Stefanski attributed Mayfield’s second-half turnaround in large part to him calling a better game for him once he got to know him and the rest of his personnel. They called more keepers, more play-action and more passes to trusted receivers like Rashard Higgins down the stretch.
“I think Baker definitely became more comfortable in what we were doing, but I’d tell you that I became more comfortable with his skillset, and going across the board, I was learning about our players and our coaches were learning about our players throughout that beginning portion of the season,’’ he said. “I just think it was the natural evolution of us an offense as we all learned about each other a little bit more.”
Stefanski is eager to see what Mayfield can accomplish in year two in the scheme — the first time he’s not learning a new playbook. Continuity across the board, from the coaching staff to the personnel, will enable them to hit the ground running this season instead of learning on the fly.
“What we’re trying to do is fine tune and hone in on the things we are good at while looking at what other people are doing and seeing if that fits us,’’ Stefanski said. “I make no bones about it – we will steal from everybody if it is a good idea. We’re watching a lot of tape of the NFL players and we are watching college tape, and if we think it might help us, we’ll definitely make it part of our offense.”
Mayfield should have most of his offense back this season, but some things are up in the air, including whether or not the Browns will re-sign Higgin, who hasn’t received an offer from them yet. That will likely happen as soon as the salary cap is set, and if they can’t strike a deal, he’ll hit the market March 17th (early negotiating begins March 15) to determine his value. Heading into free agency, spotrac.com predicts he’ll make about $6 million a year — a huge increase from the $910,000 the Browns paid him this season.
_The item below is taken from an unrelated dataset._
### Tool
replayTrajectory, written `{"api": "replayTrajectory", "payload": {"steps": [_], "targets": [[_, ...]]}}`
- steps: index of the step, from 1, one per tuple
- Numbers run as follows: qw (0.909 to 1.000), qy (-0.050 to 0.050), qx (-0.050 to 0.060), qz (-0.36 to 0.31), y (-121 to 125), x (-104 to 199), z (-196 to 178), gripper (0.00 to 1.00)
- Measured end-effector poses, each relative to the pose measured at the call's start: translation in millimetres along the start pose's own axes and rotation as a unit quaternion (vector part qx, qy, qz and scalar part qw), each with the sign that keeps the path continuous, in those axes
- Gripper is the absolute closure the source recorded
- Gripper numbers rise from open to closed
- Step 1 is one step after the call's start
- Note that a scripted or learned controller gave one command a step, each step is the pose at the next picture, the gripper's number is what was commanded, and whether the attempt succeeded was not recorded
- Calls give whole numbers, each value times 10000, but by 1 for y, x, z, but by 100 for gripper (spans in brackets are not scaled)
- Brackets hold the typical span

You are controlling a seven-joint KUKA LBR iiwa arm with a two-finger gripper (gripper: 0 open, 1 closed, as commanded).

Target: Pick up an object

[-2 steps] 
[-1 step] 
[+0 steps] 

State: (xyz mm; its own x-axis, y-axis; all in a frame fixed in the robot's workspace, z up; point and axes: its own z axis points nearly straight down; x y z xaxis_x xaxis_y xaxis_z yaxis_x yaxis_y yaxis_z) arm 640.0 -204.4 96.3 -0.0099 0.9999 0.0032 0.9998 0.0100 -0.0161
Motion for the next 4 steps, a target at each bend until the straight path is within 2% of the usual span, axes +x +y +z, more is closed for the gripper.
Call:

“I’d tell you that I’d love to bring everybody back,’’ Stefanski said. “I have had great relationships with all of these players and you want to bring them all back, and we just realize that this is a business and sometimes that’s not possible. I will tell you, we have had a lot of really good conversations with Andrew (Berry) and his staff and coaches and trying to outline a plan for this offseason. Will there be new faces? Absolutely, there will be. How many? I don’t know. That’s the process we’re working through.”
But with the NFL quarterback carousel spinning faster than ever this offseason, the Browns are grateful they’re building on a terrific season by their 2018 No. 1 overall pick and not trying to find their man.